Hi All, In my S3 bucket has last one year files exist with the folder structure '*year/month/day*' but in Pinot job spec we can specify the a folder can not cover sub folders(as per Pinot documentation) so how can I specify in my job spec yaml to cover S3 sub folders also.
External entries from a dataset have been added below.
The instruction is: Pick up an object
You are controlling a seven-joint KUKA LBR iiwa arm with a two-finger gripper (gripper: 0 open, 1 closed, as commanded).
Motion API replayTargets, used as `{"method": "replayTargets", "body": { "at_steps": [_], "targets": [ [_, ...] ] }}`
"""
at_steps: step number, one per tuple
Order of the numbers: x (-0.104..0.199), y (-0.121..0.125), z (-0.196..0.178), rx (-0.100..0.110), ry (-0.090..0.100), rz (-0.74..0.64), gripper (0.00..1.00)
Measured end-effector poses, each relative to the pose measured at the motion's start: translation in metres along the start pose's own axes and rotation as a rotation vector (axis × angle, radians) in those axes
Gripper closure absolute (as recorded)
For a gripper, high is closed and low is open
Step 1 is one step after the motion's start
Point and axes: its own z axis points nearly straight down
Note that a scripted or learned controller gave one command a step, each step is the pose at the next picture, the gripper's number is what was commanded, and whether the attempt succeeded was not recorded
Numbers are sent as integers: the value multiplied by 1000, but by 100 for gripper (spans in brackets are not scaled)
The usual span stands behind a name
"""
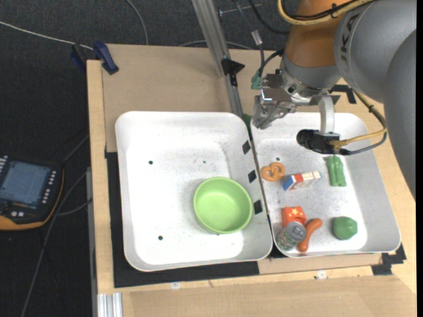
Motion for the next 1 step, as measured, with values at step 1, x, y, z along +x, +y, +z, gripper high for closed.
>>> {"method": "replayTargets", "body": {
  "at_steps": [1],
  "targets": [
    [61,11,5,-1,0,-1,100]
  ]
}}
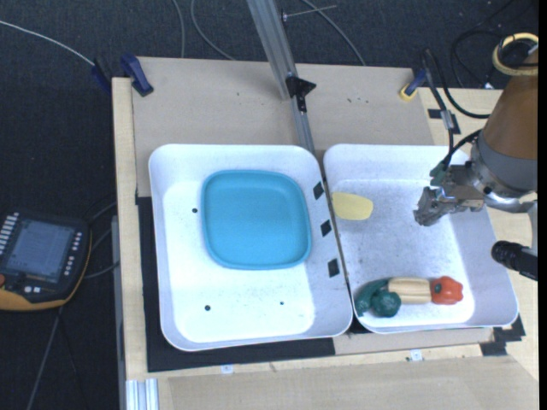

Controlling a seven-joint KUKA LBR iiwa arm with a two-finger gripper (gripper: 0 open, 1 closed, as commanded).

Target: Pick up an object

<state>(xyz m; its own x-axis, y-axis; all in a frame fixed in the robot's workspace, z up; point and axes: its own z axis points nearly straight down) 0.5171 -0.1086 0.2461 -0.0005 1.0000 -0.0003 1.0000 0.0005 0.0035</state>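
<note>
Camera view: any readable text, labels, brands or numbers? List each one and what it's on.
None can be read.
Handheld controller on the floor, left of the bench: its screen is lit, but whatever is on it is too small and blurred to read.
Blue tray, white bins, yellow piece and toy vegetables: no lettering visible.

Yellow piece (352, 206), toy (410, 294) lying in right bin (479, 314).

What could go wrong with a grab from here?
1. The pincer hovers over bare floor of the right bin, apart from every object, so closing here likely grabs nothing.
2. The green piece, tan stick and red piece crowd the near wall; the wall may block a descent.
</note>
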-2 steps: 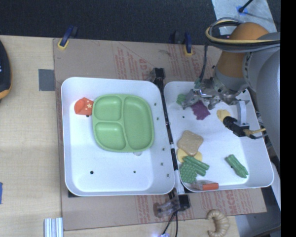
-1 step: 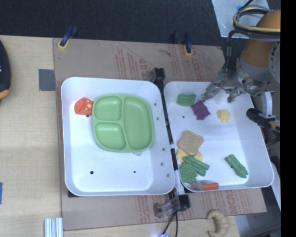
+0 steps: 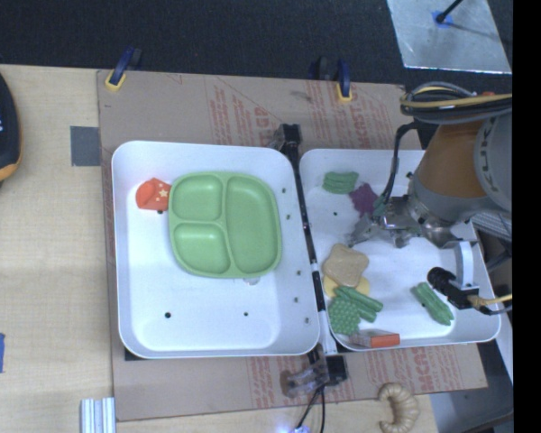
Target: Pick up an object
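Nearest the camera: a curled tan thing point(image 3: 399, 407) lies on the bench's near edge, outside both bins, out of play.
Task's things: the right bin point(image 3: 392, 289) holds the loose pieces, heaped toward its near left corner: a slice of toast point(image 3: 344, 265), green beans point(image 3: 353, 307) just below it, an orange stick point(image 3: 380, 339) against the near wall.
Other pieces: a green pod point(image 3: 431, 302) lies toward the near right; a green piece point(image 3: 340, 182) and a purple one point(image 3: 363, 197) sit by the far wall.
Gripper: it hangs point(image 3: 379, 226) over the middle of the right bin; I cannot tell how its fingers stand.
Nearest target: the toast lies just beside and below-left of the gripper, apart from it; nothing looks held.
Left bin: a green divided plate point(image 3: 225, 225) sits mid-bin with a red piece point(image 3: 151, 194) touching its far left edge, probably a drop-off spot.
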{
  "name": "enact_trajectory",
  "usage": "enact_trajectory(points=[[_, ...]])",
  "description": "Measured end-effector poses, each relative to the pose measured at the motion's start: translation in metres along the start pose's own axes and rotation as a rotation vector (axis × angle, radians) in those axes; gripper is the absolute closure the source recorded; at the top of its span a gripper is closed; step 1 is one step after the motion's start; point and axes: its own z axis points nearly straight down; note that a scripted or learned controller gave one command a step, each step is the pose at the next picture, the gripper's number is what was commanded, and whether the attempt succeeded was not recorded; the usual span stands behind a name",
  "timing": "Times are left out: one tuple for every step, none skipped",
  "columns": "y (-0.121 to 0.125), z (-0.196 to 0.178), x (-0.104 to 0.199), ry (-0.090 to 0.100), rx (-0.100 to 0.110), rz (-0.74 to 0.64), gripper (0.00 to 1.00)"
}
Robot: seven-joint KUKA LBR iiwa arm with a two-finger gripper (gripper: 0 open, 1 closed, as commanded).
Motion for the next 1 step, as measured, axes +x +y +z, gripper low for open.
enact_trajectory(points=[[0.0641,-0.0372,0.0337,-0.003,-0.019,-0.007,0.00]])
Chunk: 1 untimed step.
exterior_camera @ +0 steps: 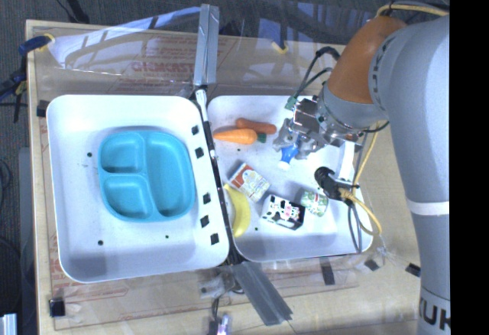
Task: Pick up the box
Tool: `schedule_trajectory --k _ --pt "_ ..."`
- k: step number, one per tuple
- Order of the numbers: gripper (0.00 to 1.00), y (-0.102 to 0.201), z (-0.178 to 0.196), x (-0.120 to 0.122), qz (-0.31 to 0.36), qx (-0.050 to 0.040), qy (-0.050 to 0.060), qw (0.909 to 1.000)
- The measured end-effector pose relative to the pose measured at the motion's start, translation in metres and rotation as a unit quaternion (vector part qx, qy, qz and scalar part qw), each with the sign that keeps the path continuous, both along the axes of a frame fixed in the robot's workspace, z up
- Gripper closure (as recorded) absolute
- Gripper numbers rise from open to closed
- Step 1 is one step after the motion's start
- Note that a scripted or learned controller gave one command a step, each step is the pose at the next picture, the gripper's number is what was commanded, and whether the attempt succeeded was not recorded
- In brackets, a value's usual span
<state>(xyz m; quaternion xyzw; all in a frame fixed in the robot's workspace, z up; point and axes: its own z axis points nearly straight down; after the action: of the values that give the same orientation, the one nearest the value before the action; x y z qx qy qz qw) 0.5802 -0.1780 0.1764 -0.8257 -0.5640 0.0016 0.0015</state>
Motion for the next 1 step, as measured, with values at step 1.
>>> schedule_trajectory --k 1 --pt "1.00 0.0020 0.0080 -0.0311 -0.054 0.0004 0.001 0.9985"
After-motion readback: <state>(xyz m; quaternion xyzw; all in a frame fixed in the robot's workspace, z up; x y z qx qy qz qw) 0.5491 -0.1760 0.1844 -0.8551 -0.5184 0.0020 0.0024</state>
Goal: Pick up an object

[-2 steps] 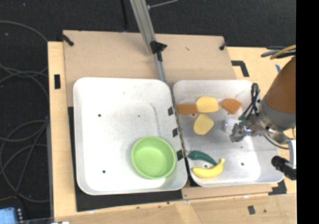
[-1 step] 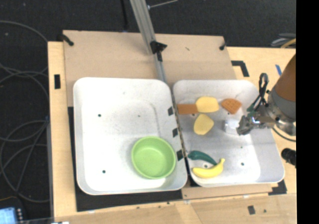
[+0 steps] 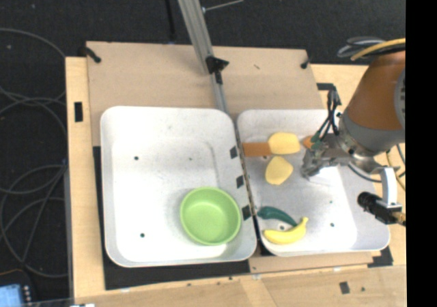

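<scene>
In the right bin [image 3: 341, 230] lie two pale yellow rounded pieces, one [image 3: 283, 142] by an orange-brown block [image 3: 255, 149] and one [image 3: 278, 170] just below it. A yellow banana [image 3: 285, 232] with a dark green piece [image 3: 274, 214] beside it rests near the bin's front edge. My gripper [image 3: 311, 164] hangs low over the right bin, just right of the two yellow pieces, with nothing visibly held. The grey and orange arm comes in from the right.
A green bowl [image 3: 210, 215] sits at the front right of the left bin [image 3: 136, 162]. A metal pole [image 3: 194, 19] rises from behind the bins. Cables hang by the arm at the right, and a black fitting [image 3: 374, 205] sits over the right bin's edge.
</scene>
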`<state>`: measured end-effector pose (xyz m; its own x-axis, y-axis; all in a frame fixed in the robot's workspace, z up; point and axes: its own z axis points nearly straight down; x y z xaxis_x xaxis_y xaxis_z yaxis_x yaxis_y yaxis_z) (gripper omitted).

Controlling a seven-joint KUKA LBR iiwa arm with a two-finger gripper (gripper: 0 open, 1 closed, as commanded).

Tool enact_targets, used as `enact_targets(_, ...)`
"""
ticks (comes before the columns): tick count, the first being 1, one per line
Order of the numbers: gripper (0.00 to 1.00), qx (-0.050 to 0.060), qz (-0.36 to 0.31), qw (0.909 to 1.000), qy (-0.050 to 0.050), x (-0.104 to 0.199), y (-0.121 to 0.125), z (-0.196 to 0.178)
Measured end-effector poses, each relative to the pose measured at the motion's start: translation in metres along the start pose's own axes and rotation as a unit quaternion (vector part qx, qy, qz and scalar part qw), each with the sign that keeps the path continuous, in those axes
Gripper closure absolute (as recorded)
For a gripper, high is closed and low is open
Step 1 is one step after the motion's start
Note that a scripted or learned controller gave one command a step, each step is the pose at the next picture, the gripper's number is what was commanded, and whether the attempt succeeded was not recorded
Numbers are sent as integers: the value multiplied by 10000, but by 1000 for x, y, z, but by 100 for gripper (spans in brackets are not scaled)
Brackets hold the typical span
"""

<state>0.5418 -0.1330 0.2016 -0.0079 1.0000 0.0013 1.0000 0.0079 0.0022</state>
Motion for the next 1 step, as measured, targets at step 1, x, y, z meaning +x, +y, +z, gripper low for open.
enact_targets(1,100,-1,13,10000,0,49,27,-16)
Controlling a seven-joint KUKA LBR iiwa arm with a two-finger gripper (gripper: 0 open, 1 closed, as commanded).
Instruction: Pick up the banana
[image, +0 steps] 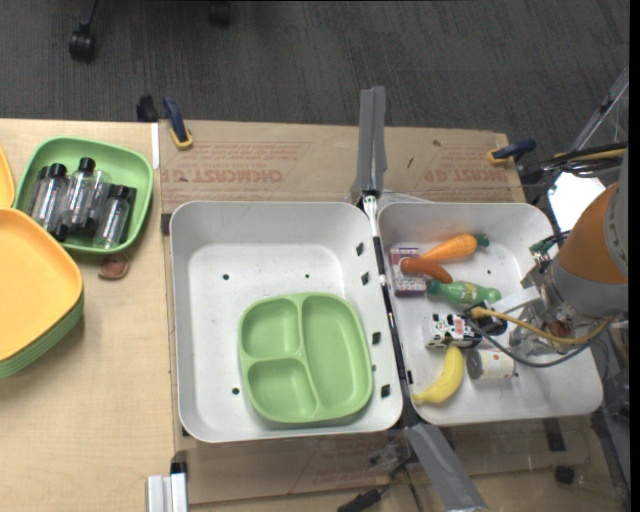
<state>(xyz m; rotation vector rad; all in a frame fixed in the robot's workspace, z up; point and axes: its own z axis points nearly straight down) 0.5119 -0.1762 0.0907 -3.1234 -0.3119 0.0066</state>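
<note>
We see a yellow banana (444, 377) in the white right bin (560, 400), near an orange carrot (447, 248) with green top and a green bottle (462, 292). The white left bin (200, 300) has a light green divided plate (303, 356). The arm (598, 255) is grey with orange.

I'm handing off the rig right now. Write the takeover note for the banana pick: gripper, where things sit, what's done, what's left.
Gripper: low over the right bin's right side, among cables; its state cannot be read.
Banana: lying on the right bin's floor near the front edge, apart from the gripper, beside a white cup.
Also in that bin: carrot, green bottle.
Left bin: holds a green divided tray.
Done: nothing yet; banana not lifted.
Left: move to the banana, grasp, lift.
</note>
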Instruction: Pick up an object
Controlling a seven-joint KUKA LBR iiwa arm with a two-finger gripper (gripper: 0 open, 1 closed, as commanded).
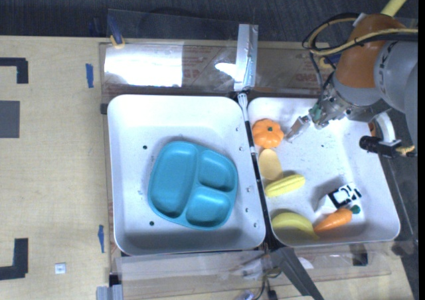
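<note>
Pale wooden bench (53, 179) carries two white bins. Left bin (126, 119) holds a blue divided plate (192, 184). Right bin (372, 186) holds a small orange pumpkin (268, 133), corn cob (284, 185), carrot (332, 220), yellow fruit (292, 223) and a black-and-white toy (344, 196). Above the pumpkin's right, the gripper (297, 126) hangs; whether it is spread or closed cannot be told.

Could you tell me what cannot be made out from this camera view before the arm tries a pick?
- Tool: small and blurred in the camera view, so its state is unclear.
- Black-and-white object: too small to identify.
- Yellow-green fruit: its far end is covered by the carrot.
- Arm: cut off by the view's right edge.
- Pale item: partly overlapped by the yellow piece.
</note>
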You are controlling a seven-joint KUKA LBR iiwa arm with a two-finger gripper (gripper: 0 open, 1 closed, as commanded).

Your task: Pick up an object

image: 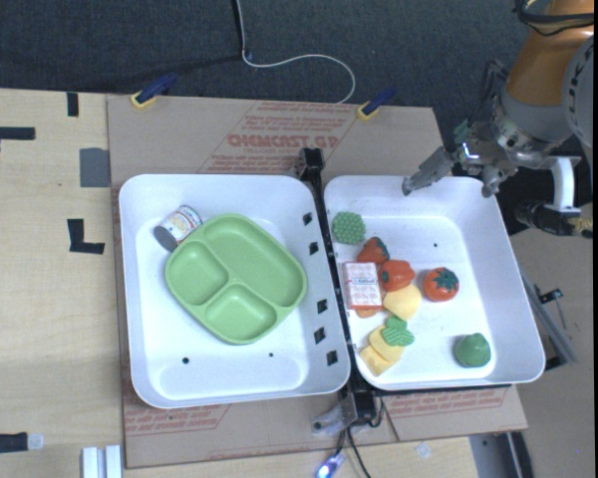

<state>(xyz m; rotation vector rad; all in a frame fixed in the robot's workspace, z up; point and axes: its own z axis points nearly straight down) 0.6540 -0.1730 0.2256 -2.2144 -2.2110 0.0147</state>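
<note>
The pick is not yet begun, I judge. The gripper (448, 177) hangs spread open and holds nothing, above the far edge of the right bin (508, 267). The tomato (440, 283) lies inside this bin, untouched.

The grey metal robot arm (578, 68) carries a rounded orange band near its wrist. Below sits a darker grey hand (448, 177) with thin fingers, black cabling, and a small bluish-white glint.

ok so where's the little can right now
In the camera view, the can lies on its side in the left bin, near its upper left corner, touching the upper left edge of the green divided plate.
</note>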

Need your help..

Ravikumar Maddi

04/20/2021, 2:44 PM

Dear All, I am trying a PoC which I am trying to ingest data from S3 bucket to Pinot local. 1. Data exist in S3. 2. Data in JSON format. 3. Need to push to Pinot in each 15 mins interval. 4. Output location(Pinot segments) is local file system. I have few doubts: 1. Pinot itself can do ingest, store, query or we should need any other tools to do. I find one blog, in that they are using spark and for ingestion. So we should need something to ingestion, is Pinot itself can not get data from S3. 2. In my S3 bucket the folder structure 'year/month/day' but in Pinot job spec we can specify the a folder can not cover sub folders(as per Pinot documentation) so how can I specify in my job spec yaml to cover S3 sub folders also. How can I overcome this limitation.